Effects of obstacle position and hydrogen volume fraction on premixed syngas-air flame acceleration

There have been many studies concerning on the influence of obstacles on gas explosion, but the understanding of some phenomena is still not clear, such as explosion overpressure or the change of flame velocity with the position of obstacles. This work aims to figure out the coupling effects of obstacle position (L1, L2, L3 from near to far) and hydrogen volume fraction (φ) on syngas-air flame acceleration and overpressure variation in a closed duct. Detailed flame structure evolution in the acceleration process was visualized by a high-speed camera, and overpressure was recorded by pressure transducers. Results show that the effect of obstacles moving backward is not always monotonous on the flame acceleration, which affects the maximum flame speed and maximum overpressure. Such as when φ = 0.5, the flame acceleration that is reflected as the flame propagation speed normalized by the laminar flame speed, ranks as L2 > L3 > L1. Because the obstacles strengthened turbulence on the tulip- or distorted tulip-shaped flame in L2. While when φ = 0.1, the flame acceleration ranks as L1 > L2 > L3 since the effect of turbulence is reduced. It is found that maximum overpressure is related to both flame acceleration and local overpressure.
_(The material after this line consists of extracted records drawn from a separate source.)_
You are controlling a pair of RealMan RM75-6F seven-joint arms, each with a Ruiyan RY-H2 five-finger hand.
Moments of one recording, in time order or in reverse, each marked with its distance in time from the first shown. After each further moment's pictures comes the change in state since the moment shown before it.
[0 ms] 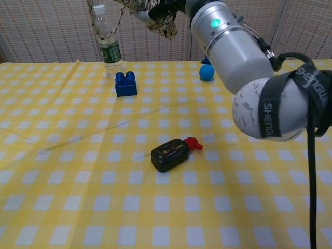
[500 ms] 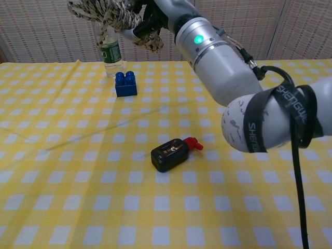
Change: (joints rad) left arm -0.114 -0.022 -0.076 0.011 -0.160 -0.185 -0.163; right arm 0.042 -0.054 -0.044 0.099 -0.051 -0.036 0.062
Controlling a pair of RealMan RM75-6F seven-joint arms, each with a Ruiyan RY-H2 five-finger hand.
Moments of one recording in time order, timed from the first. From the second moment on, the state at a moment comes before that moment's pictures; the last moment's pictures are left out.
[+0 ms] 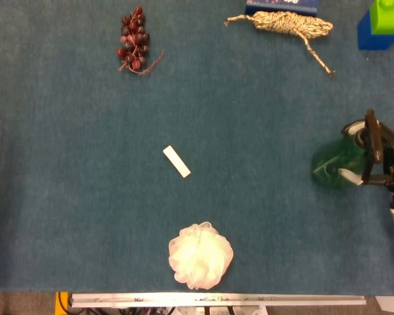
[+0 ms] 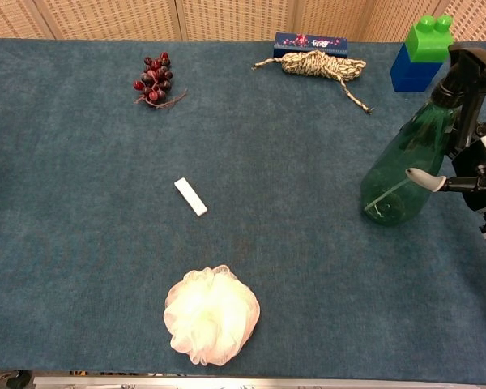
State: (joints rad) left arm -0.09 -1.14 -0.05 -1.61 1.48 1.49 0.14; right arm 0.25 -1.93 0.00 -0.57 -1.62 1.62 1.48
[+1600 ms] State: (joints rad) left arm -0.09 -1.14 -0.05 -1.61 1.48 1.49 0.14; right arm 0.14 -1.71 -0.05 -0.87 -1.67 1.77 1.20
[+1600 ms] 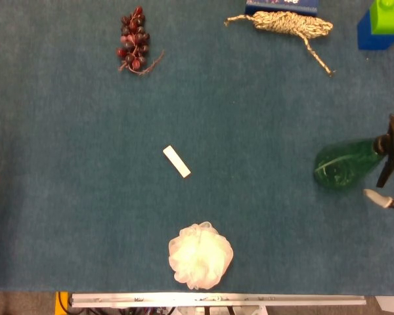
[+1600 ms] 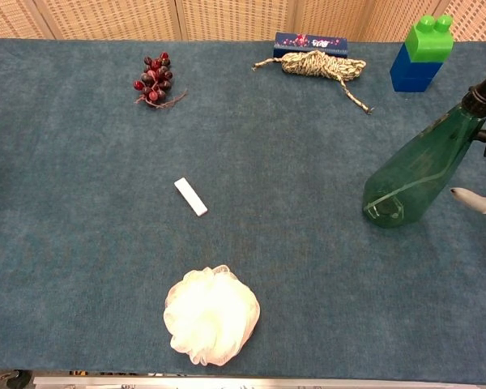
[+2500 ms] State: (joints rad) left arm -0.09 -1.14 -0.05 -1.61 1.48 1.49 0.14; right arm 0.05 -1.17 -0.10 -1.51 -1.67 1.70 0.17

Local overpressure is the transient overpressure before the flame front touches obstacles. Obstacles moving backward is beneficial for local overpressure accumulation. Hence, the maximum overpressure increases with obstacle position moving backward when φ ≥ 0.1. This study clarifies the role of obstacle position and hydrogen volume fraction on flame acceleration, which may help to guide the application of syngas in a complex environment.